This seems to be a new driver, totally unrelated to bwn(4) or bwi(4). The license headers in each file seems to indeed indicate that this driver can be ported without a lot of hassle (license wise), feel free to do so. :stud

How stable is it anyways? The TODO file mentions a lot of missing features..


----------



## tessio (Feb 11, 2011)

I never used the wireless card, but I will test it soon..


----------



## Nollo (Feb 11, 2011)

With my Debian Linux, I use this driver => http://wiki.debian.org/wl


----------



## tessio (Feb 11, 2011)

I've just tested it and the brcm80211 driver works fine.. (with the help of a closed firmware, sadly)


----------



## Nollo (Feb 14, 2011)

tessio said:
			
		

> I've just tested it and the brcm80211 driver works fine.. (with the help of a closed firmware, sadly)

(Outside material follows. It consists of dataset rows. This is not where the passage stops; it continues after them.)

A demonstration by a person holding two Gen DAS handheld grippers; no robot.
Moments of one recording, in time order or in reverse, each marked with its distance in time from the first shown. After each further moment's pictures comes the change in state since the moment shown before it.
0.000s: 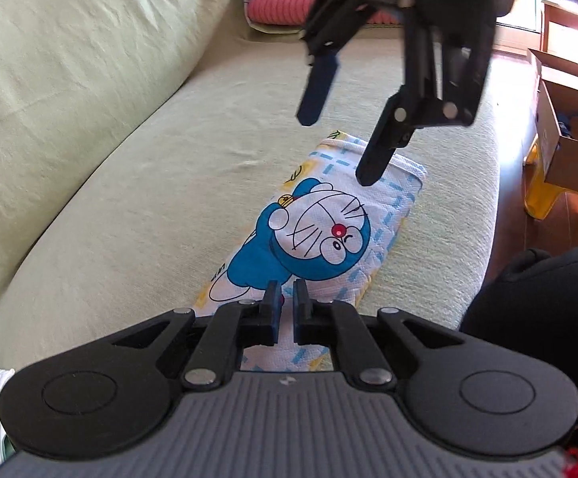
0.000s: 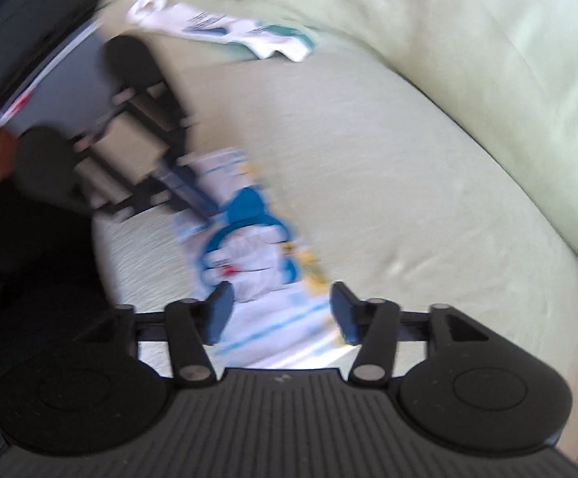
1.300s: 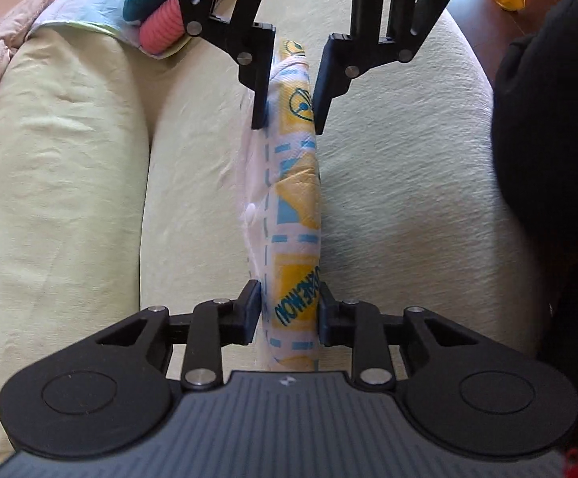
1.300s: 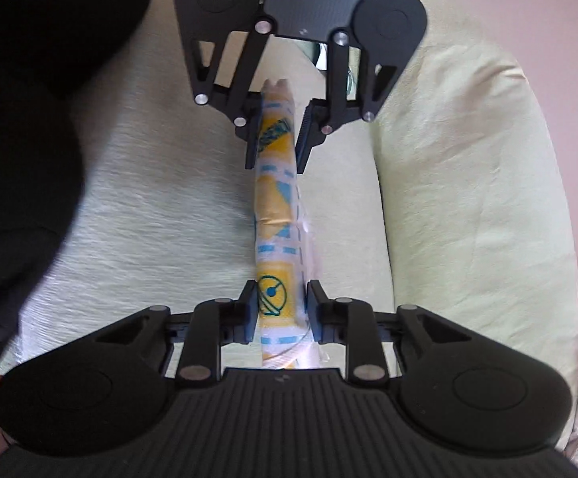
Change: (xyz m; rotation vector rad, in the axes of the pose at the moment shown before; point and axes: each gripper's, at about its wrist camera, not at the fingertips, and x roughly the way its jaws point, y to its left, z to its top) left arm 0.012 -0.063 -0.027 0.668 0.112 0.276; right arm 0.064 0.167 -0.050 -0.807 -0.020 -0.645
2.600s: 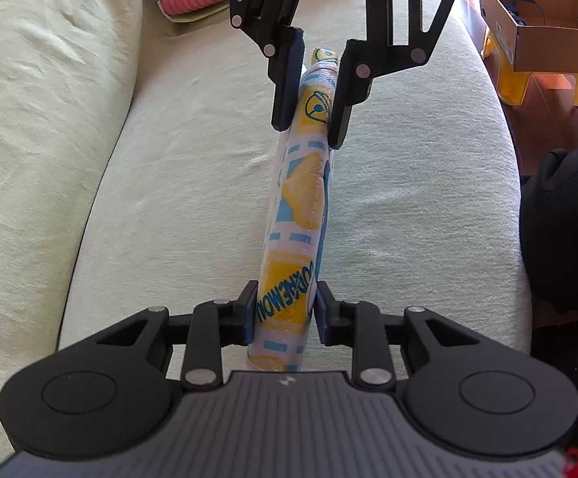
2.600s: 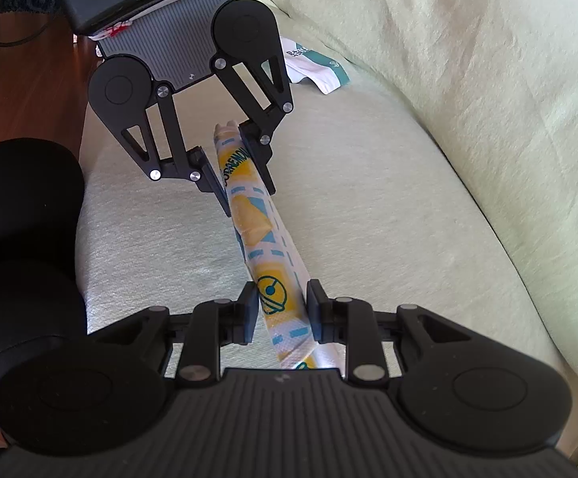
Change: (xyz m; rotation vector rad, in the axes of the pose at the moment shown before) left arm 0.012 0.109 -0.025 -0.280 -0.050 -0.312; right arm 0.042 -0.142 -0.038 0.514 -0.120 0.489
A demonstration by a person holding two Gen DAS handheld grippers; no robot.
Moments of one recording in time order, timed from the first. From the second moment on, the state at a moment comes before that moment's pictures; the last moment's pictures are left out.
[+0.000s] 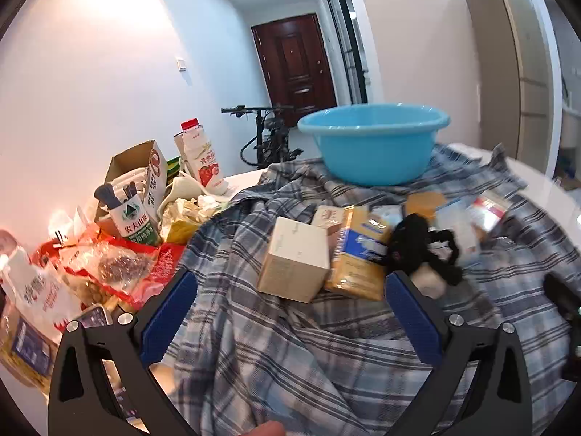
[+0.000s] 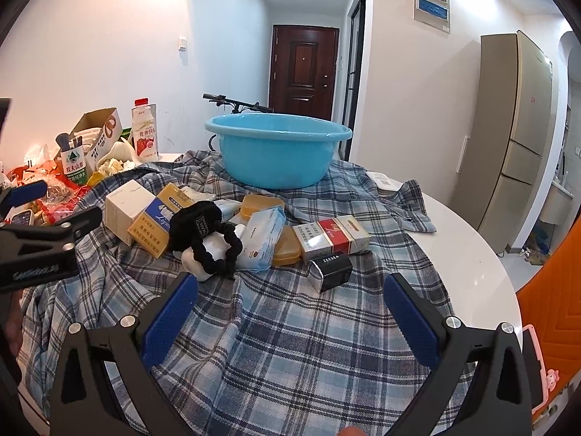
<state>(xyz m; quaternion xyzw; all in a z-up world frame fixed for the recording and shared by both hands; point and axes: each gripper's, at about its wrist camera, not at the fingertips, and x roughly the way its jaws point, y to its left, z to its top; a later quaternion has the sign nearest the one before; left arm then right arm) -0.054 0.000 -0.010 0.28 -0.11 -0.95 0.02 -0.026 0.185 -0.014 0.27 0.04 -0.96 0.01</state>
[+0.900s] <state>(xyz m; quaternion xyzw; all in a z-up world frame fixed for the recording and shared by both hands) -0.156 0.005 -0.062 0.35 -0.24 -0.91 0.05 -0.054 0.196 -0.030 0.30 0.03 -0.95 0.01</state>
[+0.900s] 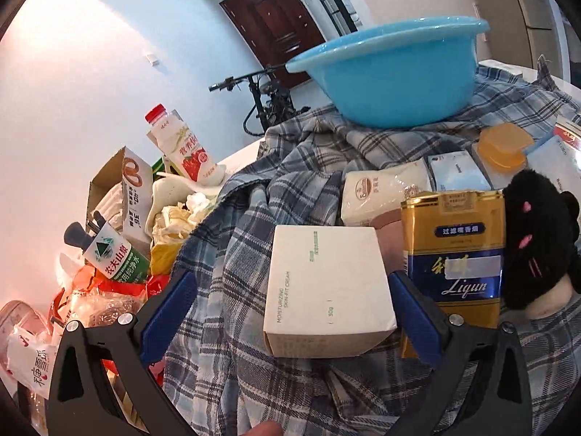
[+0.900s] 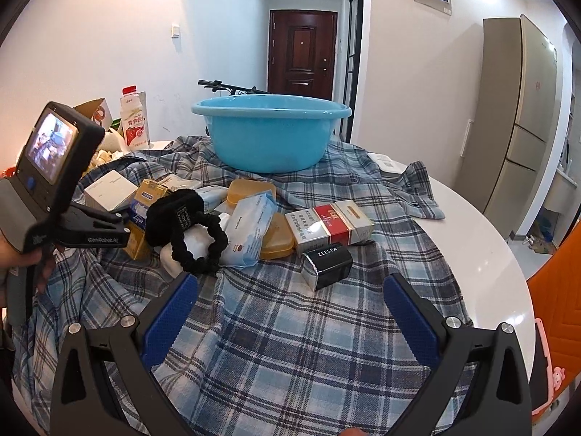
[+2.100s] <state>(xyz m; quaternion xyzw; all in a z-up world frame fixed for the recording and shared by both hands) -0.150 -0.001 -0.049 0.33 -0.18 -0.92 0.03 -0.050 0.190 -0.038 0.31 0.03 -0.95 0.01</state>
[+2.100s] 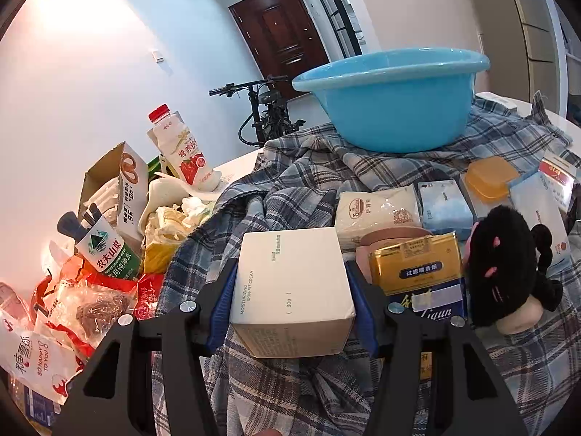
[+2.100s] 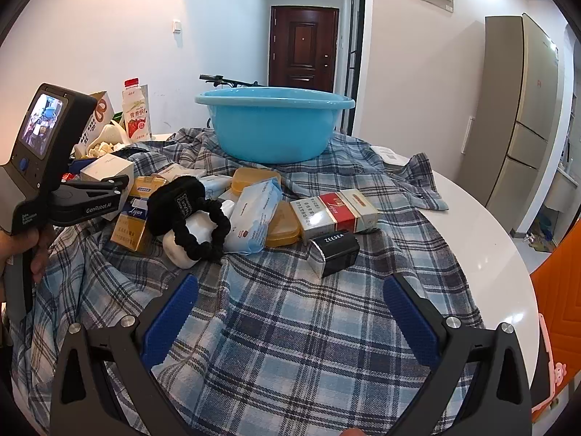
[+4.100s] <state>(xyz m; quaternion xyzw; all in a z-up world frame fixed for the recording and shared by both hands) -0.033 -0.017 -0.015 0.29 -0.02 -0.96 -0.03 -0.069 0.154 -0.012 0.30 0.10 -0.95 0.08</state>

You tested it with a broadcom 4313 chipset ?


----------



## tessio (Feb 16, 2011)

Yes, BCM4313 card/chip..


----------



## Nollo (Feb 16, 2011)

tessio said:
			
		

> Yes, BCM4313 card/chip..



Sorry to insist, but I think I misunderstood you, you tested it under a linux distribution or FreeBSD?


----------



## tessio (Feb 17, 2011)

I used Arch Linux..


----------